My previous history is a complicating factor. The medics can’t agree whether or not the two events are related. Nor can they agree whether or not the damage left in my heart after my cardiomyopathy (this is the first I knew there was any) might alter the effectiveness of the standard treatments. Frustratingly, while this is all discussed the medics are very nervous of letting me out of their sight. This despite the fact that I am now stable, in a normal heart rhythm, and I've made a solemn promise not to go running again until this thing is all fixed!

It takes about a week, during which various tests are run, but eventually a plan is agreed. It seems I have an abnormal accessory electrical pathway in my heart and this can be zapped out by a catheter ablation procedure. Reluctantly, the medics agree that I can wait for this procedure at home.

All-in-all, I'm OK. I can handle this. It seems I have something that is discreet and fixable. I just need to wait 3 or 4 weeks for the procedure. But once again, I can't help but bring a bit of scientific analysis to the table. Some of the medics are clear that this must be related to my previous history. I'm not so sure. If this does relate to damage left behind in my heart by my cardiomyopathy, then why did it wait 10+ years to suddenly rear its head? Equally, however, if it's a genetic inheritance then why did it take 50+ years to show its teeth. These seem to be the only two options under consideration and frankly, neither makes any sense to me.

Anyway, much as I hate loose ends or logical inconsistencies, and trust me I really hate them, I figure I should focus on the big picture.
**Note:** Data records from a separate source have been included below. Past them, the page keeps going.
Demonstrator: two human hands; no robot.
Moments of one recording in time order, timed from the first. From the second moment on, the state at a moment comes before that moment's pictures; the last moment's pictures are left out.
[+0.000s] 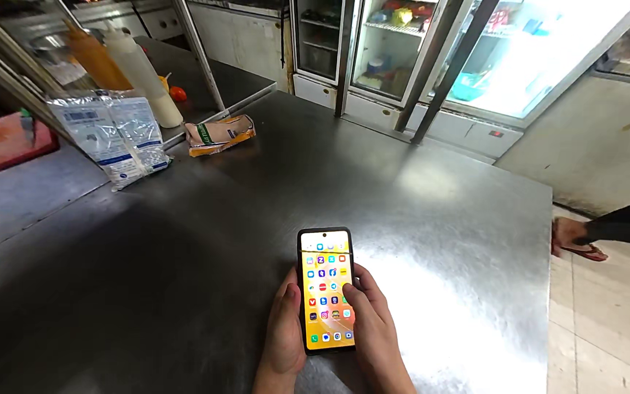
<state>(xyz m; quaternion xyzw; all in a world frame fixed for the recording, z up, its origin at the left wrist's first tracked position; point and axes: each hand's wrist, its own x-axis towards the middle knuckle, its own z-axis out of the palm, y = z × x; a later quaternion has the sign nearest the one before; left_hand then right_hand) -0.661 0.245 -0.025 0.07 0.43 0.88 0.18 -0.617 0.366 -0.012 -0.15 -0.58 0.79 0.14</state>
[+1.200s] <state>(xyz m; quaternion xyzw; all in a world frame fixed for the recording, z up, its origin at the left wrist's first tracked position) -0.664 0.250 -0.021 0.05 0.31 0.91 0.26 -0.618 0.375 -0.009 -0.16 -0.53 0.82 0.12</state>
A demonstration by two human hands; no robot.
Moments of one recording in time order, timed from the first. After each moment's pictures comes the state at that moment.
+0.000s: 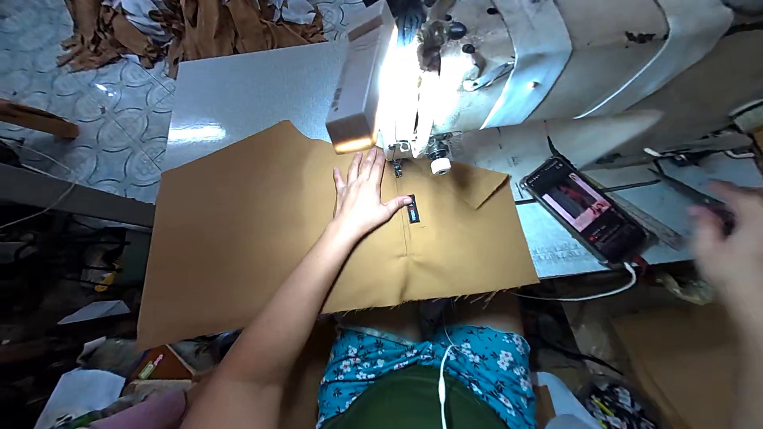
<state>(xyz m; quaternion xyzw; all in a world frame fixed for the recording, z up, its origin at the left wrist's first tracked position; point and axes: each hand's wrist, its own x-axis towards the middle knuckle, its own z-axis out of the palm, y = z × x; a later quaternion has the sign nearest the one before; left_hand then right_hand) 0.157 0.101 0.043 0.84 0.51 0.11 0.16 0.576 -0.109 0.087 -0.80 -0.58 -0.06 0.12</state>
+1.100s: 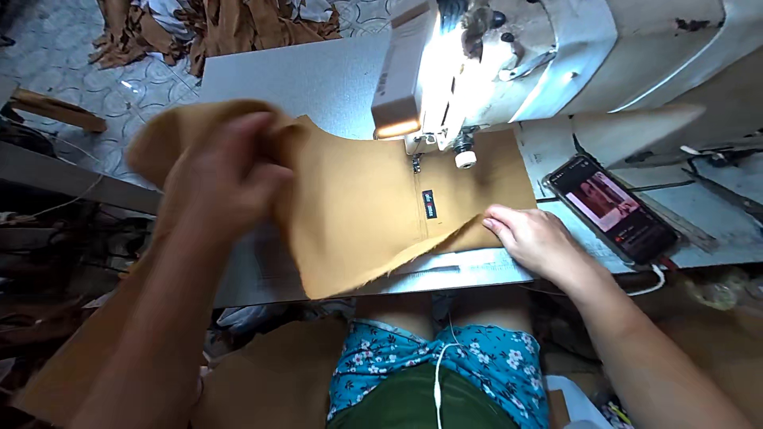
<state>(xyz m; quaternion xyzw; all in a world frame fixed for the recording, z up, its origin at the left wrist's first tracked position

There is a plan and I'm promised a return to normality. I'm going to be well again.

As it turns out I go through the catheter ablation procedure twice. They don't quite get it all the first time. It's quite a bruising process, but of course to my mind it's clearly worth it. I step out into the world with my newly engineered heart somewhat gingerly. It's going to be another exercise in gradually testing new boundaries. How far I can push? No worries, been there, done that before.

And now in the post-Garmin world of personal data logs, I have evidence. Ooh, how I love this. I pick up running again in late March and my heart is as solid as a rock. A nice cluster of max heart rate figures around 140/160 bpm thrown into stark contrast by the four instances of tachycardia recorded pre-procedure in late 2014/early 2015.

There are adjustments to make. My running pace has shifted down a notch from 4:15/4:30 per km to 5:00/5:15 per click. It's like I have a newly fitted engine limiter. But trust me, I'm very happy just to be running. I have no appetite to push it. If slower and more steady is to be the new normal, I can live with that.

There is, however, one issue heaving into view on the horizon. Since before the saga all began, I'd been involved in arrangements for a trip to Nepal. The plan is to attempt the 6400m Mera Peak. I've been told I can resume normal activity, but what do the medics consider as normal? Climbing mountains is normal for me, but this kind of altitude is perhaps outside the scope of what many would consider normal. I've not shared my plans with the doctors, not out of any deviousness, but just because one step at a time seemed wise.

And now the question is do I ask them? Am I prepared for an answer I might not like? Is it better to trust my own instincts and not to ask? Bloody hell! It's a tricky one!